Gronbog is, I think, more of a mathematician than I'll ever be. Hopefully he'll be able to summarize the main points that can be taken away from these, in a way that I struggle to do.

 

[Joe Mama]

So, its positive EV always to switch. Suppose you gave one envelope to person A and the other to person B, then it would be positive EV for Person A to switch with person B and also positive EV for person B to switch with person A? CRAZY!!

 

[gronbog]

Ok, I have re-read the articles at the links that Colin provided. The first link very clearly points out the flaw in the formula that the EV of switching would be

1/2(2A) + 1/2(A/2) = 5/4(A).

The flaw is that the first term is correct only when A is the smaller amount and the second term is correct only when A is the larger amount. That is, two different values of A are assumed within the same formula.

The correct approach is to realize that the envelopes contain the amounts x and 2x and that, if you are holding the envelope with the smaller amount, you gain x by switching (you go from x to 2x) and if you are holding the envelope with the larger amount, you lose x by switching (you go from 2x to x). So the EV of switching is (1/2)x - (1/2)x = 0.

Furthermore, the EV of each envelope is actually (x + 2x) / 2 = (3/2)x.

Colin is correct when he said that opening one envelope changes nothing. Replacing A by 100 in the flawed formula above changes nothing. So I stand corrected again (thanks Colin). Even if you open your envelope and find 100, there is no value in switching.

The article provides several other solutions, but the above is the simplest one.

 

[Meistro]

so gronbog, you also believe that my hypothetical roulette game is not +EV?

 

[gronbog]

No, I believe that it is +EV but not the same as the envelope problem, with or without looking into the envelope and finding 100.

 

[Meistro]

perhaps you could explain how the roulette game is any different?

In both cases you have a 50% return of $200 and a 50% return of $50.

They are the exact same.

 

[Joe Mama]

So if you gave one envelope to one person, and the other to another person, and they continually swapped envelopes with each other they would both become billionaires realizing a 25% average gain for each on each swap. Ridiculous!

 

[Meistro]

So do you claim that the roulette game is not +EV Joe Mama?

 

[Joe Mama]

So do you claim that the roulette game is not +EV Joe Mama?

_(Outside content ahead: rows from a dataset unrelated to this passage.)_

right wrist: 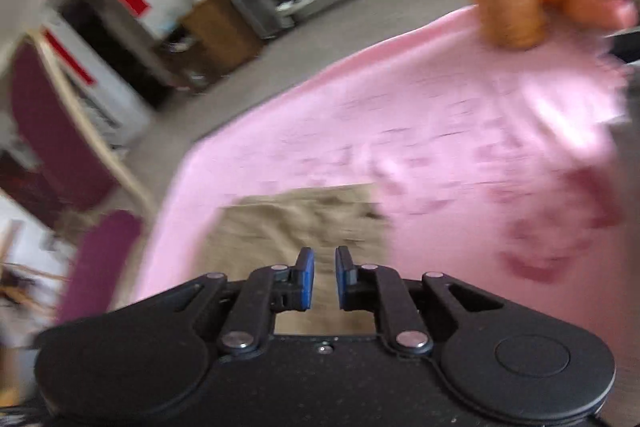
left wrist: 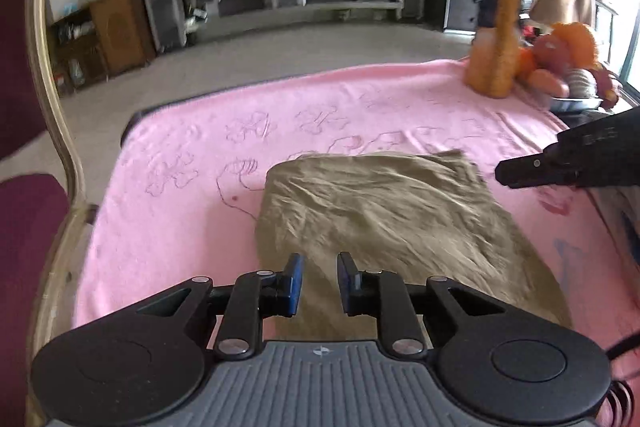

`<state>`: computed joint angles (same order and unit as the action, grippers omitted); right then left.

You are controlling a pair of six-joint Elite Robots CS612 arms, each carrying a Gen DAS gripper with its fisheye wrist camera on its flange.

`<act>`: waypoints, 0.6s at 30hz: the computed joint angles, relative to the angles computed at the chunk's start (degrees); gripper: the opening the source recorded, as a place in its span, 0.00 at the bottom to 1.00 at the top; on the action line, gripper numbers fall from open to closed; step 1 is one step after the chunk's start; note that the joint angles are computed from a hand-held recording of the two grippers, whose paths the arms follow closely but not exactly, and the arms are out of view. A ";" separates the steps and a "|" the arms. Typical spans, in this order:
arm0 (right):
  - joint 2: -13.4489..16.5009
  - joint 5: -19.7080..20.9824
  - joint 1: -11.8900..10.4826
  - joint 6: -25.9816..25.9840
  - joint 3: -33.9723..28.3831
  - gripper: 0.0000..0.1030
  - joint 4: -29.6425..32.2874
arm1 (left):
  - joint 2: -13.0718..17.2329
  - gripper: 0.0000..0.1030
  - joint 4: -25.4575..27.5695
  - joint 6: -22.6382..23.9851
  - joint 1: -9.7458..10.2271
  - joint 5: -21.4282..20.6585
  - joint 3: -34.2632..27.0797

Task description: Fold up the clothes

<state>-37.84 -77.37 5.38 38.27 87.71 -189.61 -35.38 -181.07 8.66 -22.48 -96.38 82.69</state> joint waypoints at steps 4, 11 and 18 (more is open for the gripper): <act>4.53 10.87 -0.77 2.73 -5.88 0.14 -1.47 | 1.37 0.15 3.76 -1.20 0.04 -2.73 -1.86; 9.00 7.02 -0.80 9.41 -10.79 0.00 0.38 | 1.20 0.13 2.49 0.30 -0.34 -3.28 -0.61; 3.92 -14.37 -0.71 19.74 -3.53 0.05 0.66 | 0.74 0.13 0.97 0.95 -0.46 -1.82 0.17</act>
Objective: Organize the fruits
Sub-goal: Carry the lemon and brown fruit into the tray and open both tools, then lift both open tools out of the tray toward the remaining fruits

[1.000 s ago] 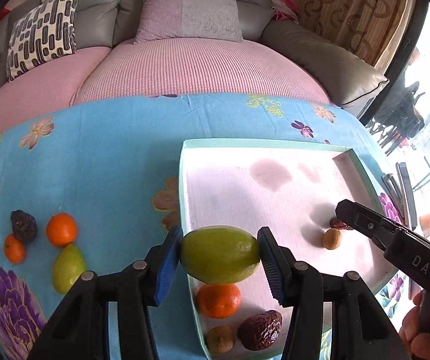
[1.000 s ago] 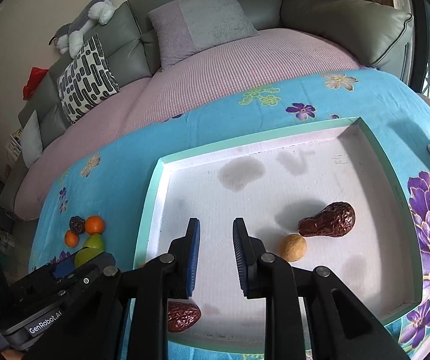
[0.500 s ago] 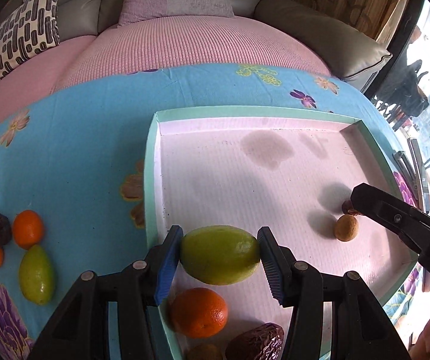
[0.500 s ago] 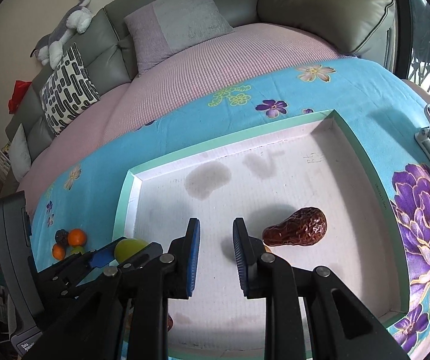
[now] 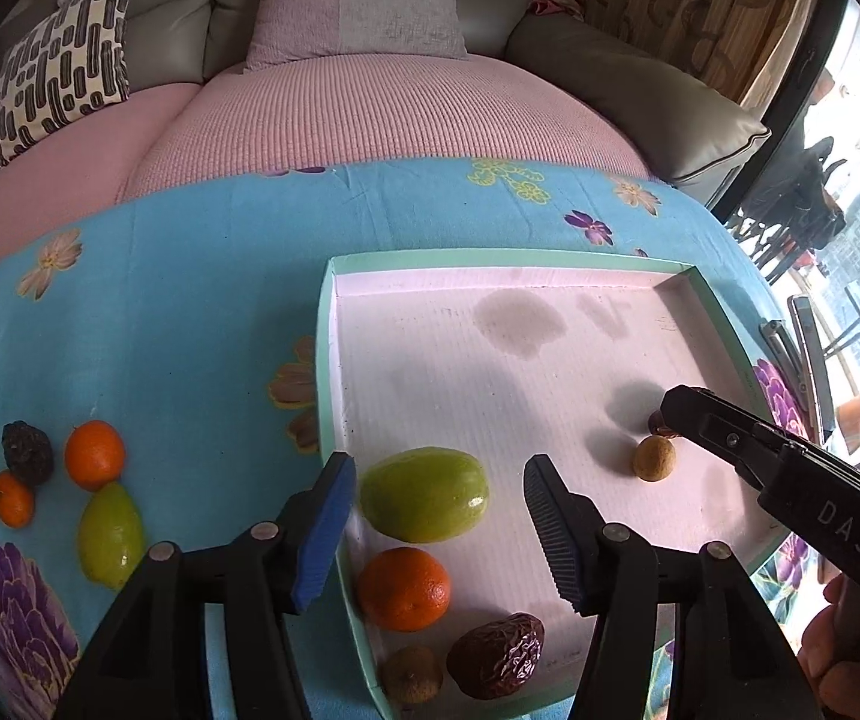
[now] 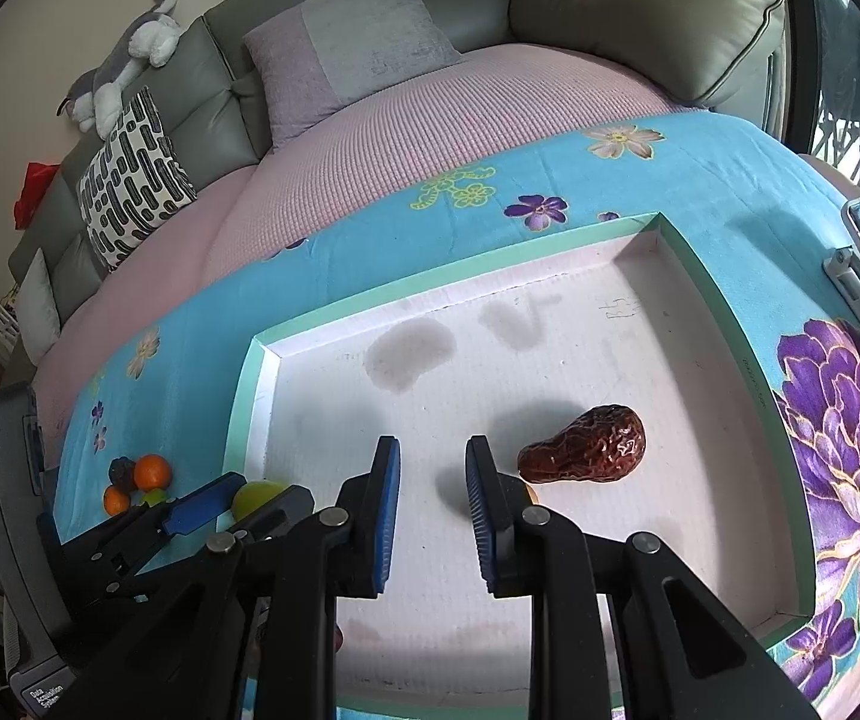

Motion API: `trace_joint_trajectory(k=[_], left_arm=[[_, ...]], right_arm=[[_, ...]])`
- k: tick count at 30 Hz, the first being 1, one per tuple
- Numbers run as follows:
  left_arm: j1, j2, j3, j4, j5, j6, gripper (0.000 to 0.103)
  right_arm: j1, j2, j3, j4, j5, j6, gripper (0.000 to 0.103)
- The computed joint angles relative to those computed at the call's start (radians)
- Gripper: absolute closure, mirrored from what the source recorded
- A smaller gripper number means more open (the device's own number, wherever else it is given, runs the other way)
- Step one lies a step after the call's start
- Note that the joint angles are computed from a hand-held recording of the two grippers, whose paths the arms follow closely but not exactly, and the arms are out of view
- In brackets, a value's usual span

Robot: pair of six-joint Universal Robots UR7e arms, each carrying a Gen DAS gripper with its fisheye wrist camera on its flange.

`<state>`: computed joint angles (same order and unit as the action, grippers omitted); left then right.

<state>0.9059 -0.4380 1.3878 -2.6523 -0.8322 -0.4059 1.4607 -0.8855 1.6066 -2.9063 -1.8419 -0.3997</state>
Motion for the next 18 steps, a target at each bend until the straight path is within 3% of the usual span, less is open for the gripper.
trace_joint_trajectory(k=[6,13,17,18], left_arm=[[-0.003,-0.060,0.081,-0.019,0.042,-0.097,0.033],[0.007,-0.114,0.150,-0.031,0.110,-0.259,0.004],[0.005,-0.119,0.150,0.042,0.181,-0.327,0.001],[0.006,-0.118,0.148,0.059,0.190,-0.344,0.000]], right_arm=[[-0.001,-0.004,0.004,-0.007,-0.002,0.006,0.079],[0.008,0.004,0.003,-0.018,-0.046,-0.003,0.077],[0.018,0.012,0.003,-0.032,-0.073,-0.029,0.046],[0.021,0.014,0.003,-0.037,-0.077,-0.038,0.044]])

The roulette game is +EV. If you played the roulette game under your proposed rules over and over you would get rich.
If you swapped the envelopes over and over you would end up where you started. The roulette spins are independent events, the envelope swaps are not.

Look at the envelope problem with 2 people, and two envelopes -- there is a an equivalent winner and loser on each swap, it cannot be positive EV for both persons on average. EV for each will work out to zero. In the roulette game there is always positive EV for the player and negative for the wheel owner.